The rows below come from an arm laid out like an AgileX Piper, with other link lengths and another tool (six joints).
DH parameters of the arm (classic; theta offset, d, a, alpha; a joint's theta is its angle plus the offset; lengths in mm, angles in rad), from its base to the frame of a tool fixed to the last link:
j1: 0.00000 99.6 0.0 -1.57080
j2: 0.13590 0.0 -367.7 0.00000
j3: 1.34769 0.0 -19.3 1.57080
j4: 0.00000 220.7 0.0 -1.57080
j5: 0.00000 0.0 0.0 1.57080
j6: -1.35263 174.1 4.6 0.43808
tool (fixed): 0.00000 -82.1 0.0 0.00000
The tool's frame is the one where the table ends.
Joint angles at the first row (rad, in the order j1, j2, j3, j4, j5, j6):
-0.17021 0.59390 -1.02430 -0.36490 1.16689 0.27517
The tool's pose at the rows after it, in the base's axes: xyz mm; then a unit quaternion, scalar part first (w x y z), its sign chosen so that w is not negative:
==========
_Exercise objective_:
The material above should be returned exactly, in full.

_Answer to the exercise_:
The rows below come from an arm laid out like an AgileX Piper, with other link lengths and another tool (six joints).
DH parameters of the arm (classic; theta offset, d, a, alpha; a joint's theta is its angle plus the offset; lengths in mm, angles in rad), from its base to the frame of a tool fixed to the last link:
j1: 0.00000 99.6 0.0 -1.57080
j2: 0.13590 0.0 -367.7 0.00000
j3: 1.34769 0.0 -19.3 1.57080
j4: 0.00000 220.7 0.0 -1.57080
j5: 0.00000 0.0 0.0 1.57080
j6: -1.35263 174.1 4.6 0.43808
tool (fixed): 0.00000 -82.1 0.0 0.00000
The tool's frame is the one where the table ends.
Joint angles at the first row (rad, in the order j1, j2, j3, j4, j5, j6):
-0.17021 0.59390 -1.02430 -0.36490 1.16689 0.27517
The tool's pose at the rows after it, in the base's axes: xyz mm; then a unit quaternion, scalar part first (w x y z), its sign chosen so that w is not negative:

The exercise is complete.